Filmed on location in Prescott, Arizona, Peckinpah used many colorful locales and residents as extras in the film.

==Reception==
===Box office===
Released amidst a glut of rodeo-themed films, including The Honkers (1972), J.W. Coop (1972) and When the Legends Die (1972), Junior Bonner performed poorly at the box office. It earned rentals of $1.9 million in North America and $900,000 in other countries, recording an overall loss of $2,820,000.

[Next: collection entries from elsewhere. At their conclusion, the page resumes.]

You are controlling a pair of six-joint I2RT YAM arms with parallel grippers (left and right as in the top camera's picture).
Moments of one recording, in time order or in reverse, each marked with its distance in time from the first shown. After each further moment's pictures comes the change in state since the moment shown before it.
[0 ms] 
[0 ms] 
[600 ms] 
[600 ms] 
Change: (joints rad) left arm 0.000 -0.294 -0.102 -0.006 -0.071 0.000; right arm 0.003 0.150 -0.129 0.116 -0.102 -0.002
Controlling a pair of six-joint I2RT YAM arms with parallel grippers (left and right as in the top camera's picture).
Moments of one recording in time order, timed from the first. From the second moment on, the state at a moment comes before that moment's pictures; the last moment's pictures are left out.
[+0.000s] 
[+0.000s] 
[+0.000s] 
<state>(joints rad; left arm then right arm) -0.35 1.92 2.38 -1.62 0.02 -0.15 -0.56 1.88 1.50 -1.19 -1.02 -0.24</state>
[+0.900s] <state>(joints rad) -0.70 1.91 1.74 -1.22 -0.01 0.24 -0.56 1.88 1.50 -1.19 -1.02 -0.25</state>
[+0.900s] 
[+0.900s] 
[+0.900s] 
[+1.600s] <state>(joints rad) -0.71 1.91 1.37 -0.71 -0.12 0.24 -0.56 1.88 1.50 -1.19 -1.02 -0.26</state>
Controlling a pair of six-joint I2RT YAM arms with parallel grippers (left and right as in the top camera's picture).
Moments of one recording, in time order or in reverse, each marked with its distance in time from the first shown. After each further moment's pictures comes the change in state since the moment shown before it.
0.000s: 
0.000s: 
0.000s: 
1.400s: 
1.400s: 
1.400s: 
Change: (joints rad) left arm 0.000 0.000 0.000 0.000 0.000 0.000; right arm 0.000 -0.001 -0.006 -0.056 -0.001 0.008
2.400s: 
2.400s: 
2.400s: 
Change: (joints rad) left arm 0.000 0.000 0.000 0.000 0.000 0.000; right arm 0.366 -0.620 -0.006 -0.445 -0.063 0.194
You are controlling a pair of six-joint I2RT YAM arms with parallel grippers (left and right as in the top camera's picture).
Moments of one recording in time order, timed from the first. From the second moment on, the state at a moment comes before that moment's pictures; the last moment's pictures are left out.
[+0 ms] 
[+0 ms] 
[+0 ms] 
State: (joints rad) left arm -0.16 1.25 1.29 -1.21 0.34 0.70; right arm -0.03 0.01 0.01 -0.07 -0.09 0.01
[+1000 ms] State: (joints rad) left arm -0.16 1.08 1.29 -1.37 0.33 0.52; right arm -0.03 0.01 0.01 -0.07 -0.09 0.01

Although the film was unwisely promoted as a typical Steve McQueen action vehicle, critical reception was still fairly good, but not enthusiastic. Peckinpah remarked, "I made a film where nobody got shot and nobody went to see it." Stinging from the financial failure of Junior Bonner, but eager to work with Peckinpah again, McQueen presented him Walter Hill's screenplay to The Getaway, which they would film months after completing Junior Bonner. The second collaboration proved to be a financially successful one, as the action film became one of the biggest box-office successes of their careers.
===Critical===
Roger Ebert, writing for the Chicago Sun-Times, gave the film two stars out of four and called it "a flat-out disappointment, despite Peckinpah's track record and his proven ability to elegize the West...the movie simply never comes together and works as a whole. The material is terribly thin."

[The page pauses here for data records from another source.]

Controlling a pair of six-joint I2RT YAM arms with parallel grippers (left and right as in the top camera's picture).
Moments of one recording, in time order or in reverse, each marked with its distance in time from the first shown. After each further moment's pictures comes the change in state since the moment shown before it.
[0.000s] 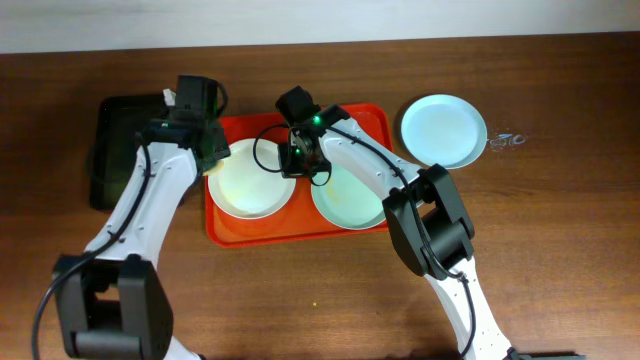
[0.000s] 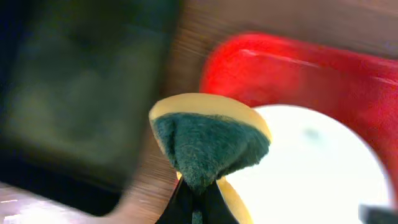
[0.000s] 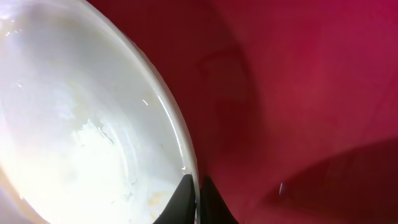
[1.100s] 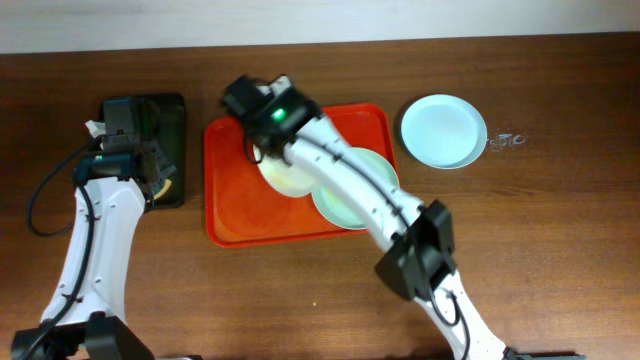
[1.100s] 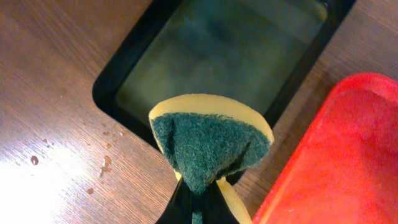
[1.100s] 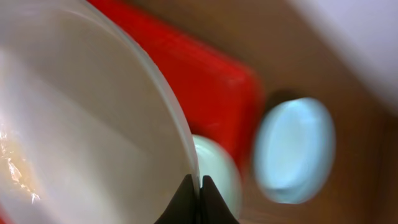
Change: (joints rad) left arm 0.218 -0.213 -0.132 -0.063 -0.071 -0.089; right arm 0.203 -0.027 0.495 -0.546 0.916 -0.259
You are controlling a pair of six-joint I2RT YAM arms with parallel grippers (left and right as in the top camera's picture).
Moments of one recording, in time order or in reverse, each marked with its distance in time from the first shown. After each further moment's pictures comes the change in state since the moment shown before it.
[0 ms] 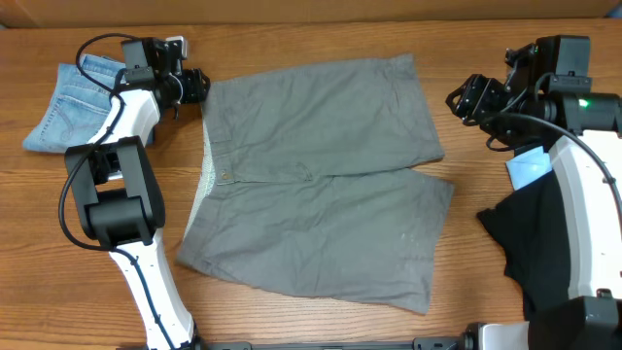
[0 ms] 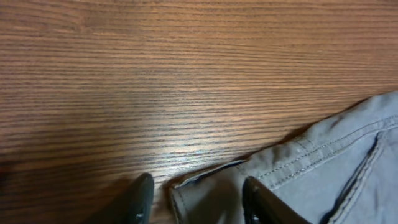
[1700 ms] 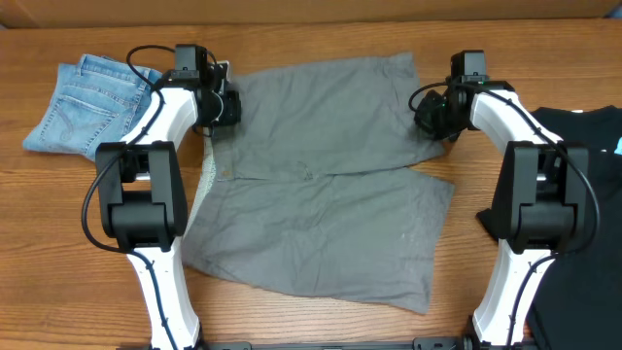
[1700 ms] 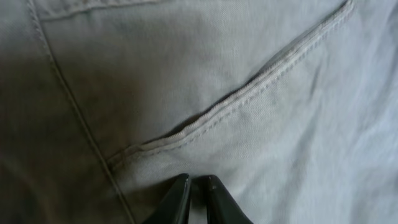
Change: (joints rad) left arm -0.166 -0.043 -0.044 -0.253 -0.118 -0.098; right arm 0.083 0.641 0.049 0.389 0.112 0.190
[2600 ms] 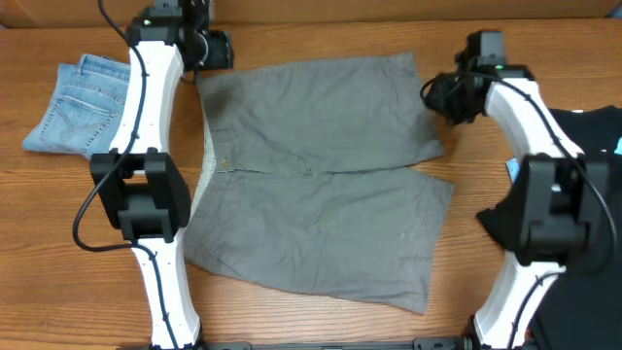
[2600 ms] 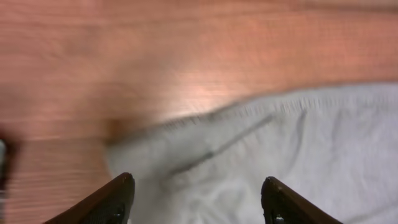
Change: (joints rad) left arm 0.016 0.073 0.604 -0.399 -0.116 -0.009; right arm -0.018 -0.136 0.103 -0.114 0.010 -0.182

Gary Arnold of The Washington Post stated that McQueen was given "precious little written character to play or emotion to express", and that the film was "easy to take, yet so insubstantial that there's no compelling reason to see or remember it. The film sort of drifts across the screen and fades from your mind an instant later."

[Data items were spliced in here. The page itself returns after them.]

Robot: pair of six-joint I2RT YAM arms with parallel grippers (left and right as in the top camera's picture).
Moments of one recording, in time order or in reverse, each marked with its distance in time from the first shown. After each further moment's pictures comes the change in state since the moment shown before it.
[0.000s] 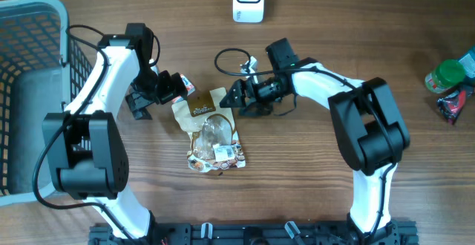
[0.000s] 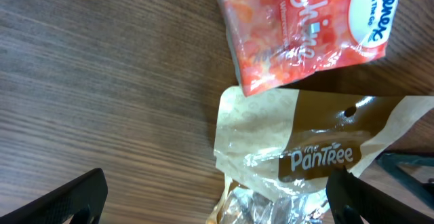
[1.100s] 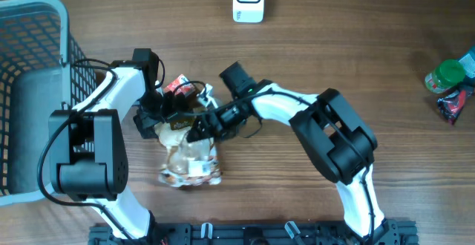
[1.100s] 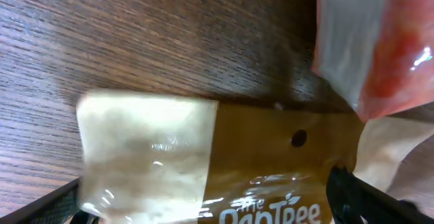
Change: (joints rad) left arm 0.000 -0.008 -0.252 0.212 0.039 -0.023; right arm 0.266 0.054 0.008 0.114 -0.068 0.056
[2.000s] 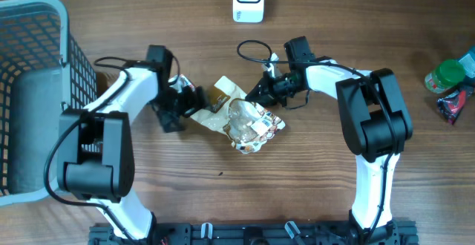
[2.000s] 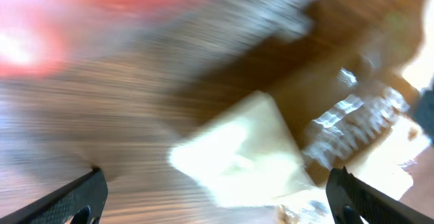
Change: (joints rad) left arm -0.087 -0.004 -0.001 0.095 0.251 -0.006; right arm -0.398 0.020 -0.009 -0.068 0.143 0.091
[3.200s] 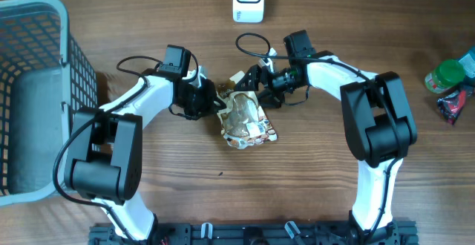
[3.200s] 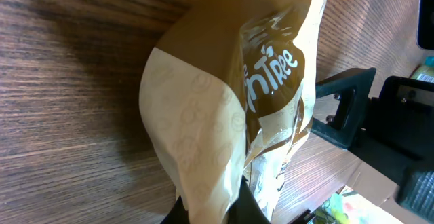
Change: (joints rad) left arm -0.101 0.000 -0.073 0.336 0.172 -0.106; right arm 0.006 -0.047 0.031 -0.073 -0.066 0.008
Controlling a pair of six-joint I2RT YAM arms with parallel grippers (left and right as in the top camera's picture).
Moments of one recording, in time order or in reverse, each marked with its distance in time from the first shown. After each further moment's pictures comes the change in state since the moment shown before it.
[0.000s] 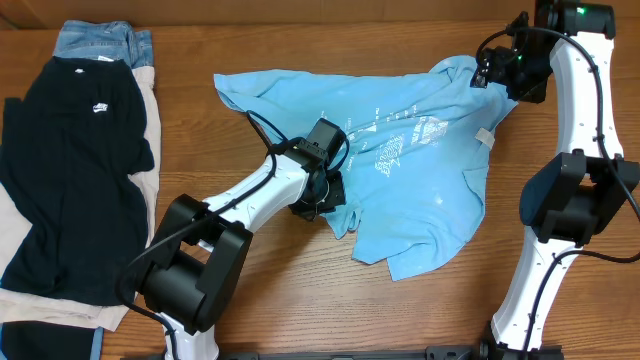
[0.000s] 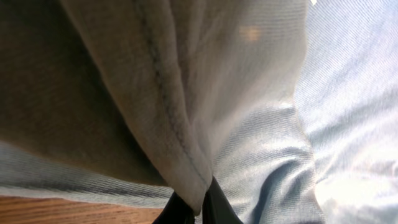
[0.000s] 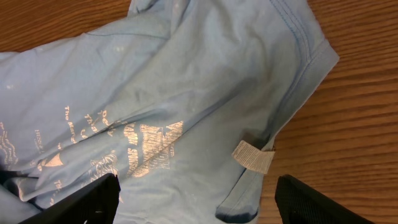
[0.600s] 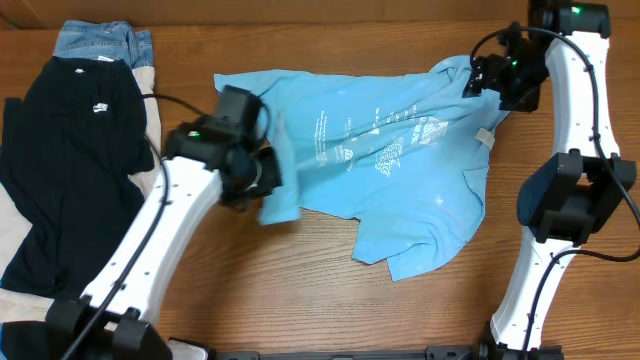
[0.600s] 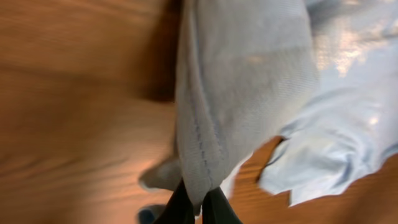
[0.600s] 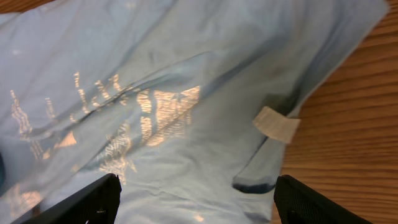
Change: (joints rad) left arm 0.270 -0.385 0.061 -0.381 -0.027 0.147; right arm 0.023 0.000 0.000 -0.103 -0.045 0.000
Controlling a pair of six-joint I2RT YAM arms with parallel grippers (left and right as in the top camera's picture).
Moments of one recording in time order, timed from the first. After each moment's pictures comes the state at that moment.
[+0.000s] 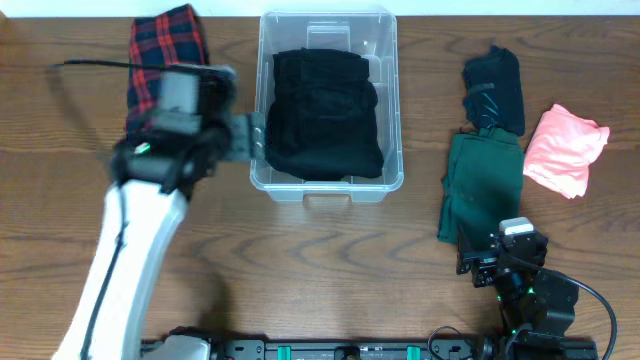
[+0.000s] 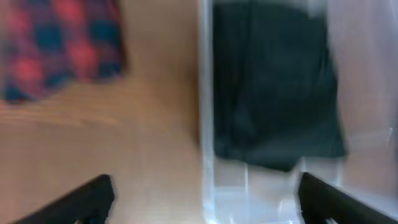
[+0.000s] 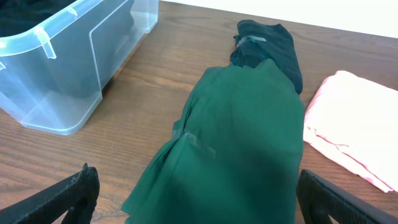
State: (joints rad) left arm -0.16 1.32 1.37 -0.89 0.01 -0.20; right arm -0.13 0.02 0.15 -0.51 -0.24 -0.15
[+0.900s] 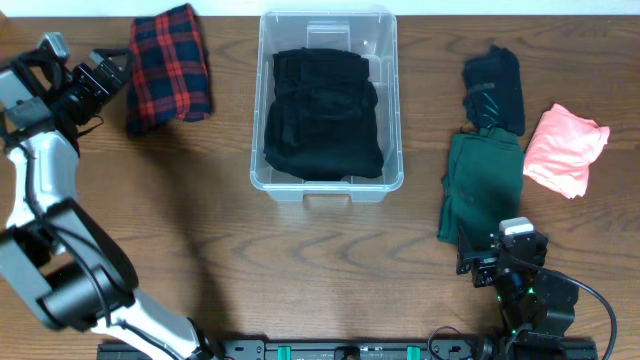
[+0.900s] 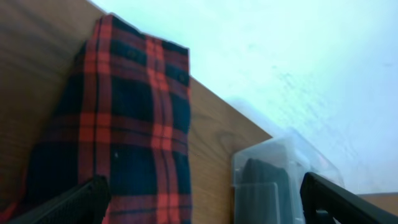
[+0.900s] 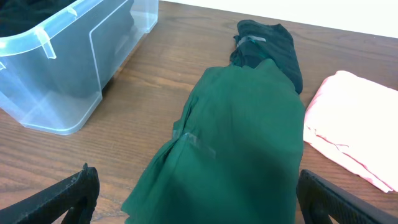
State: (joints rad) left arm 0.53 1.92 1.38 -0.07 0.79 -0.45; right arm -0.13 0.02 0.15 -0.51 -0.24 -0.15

The New York Times Vincent Canby wrote: "Junior Bonner, which looks like a rodeo film and sounds like a rodeo film, is a superior family comedy in disguise."

Arthur D. Murphy of Variety wrote, "The latterday film genre of misunderstood-rodeo-drifter gets one of its best expositions in Junior Bonner, Sam Peckinpah's latest film, which makes another of his occasional shifts away from the bloodbath. Steve McQueen stars handily in the title role, with Robert Preston and Ida Lupino returning to pix in excellent well-turned characterizations as his estranged parents."

Gene Siskel of the Chicago Tribune gave the film three stars out of four, calling it: "A decent picture from a fine director."

Kevin Thomas of the Los Angeles Times wrote: "This lively, affectionate contemporary Western, which stars Steve McQueen in one of his finest performances, is one of the most enjoyable pictures Peckinpah has ever made and surely is his most appealing. What's more, it marks the return to the screen of Robert Preston and Ida Lupino, who also are at their best."

==Home media==
Junior Bonner was released on DVD May 25, 2004, by MGM Home Entertainment as Region 1 widescreen; and May 17, 2005, as part of the boxed set, The Steve McQueen Collection, with Junior Bonner as the fourth movie of a four-disc set. The film was released on Blu-ray by Kino Lorber November 6, 2017.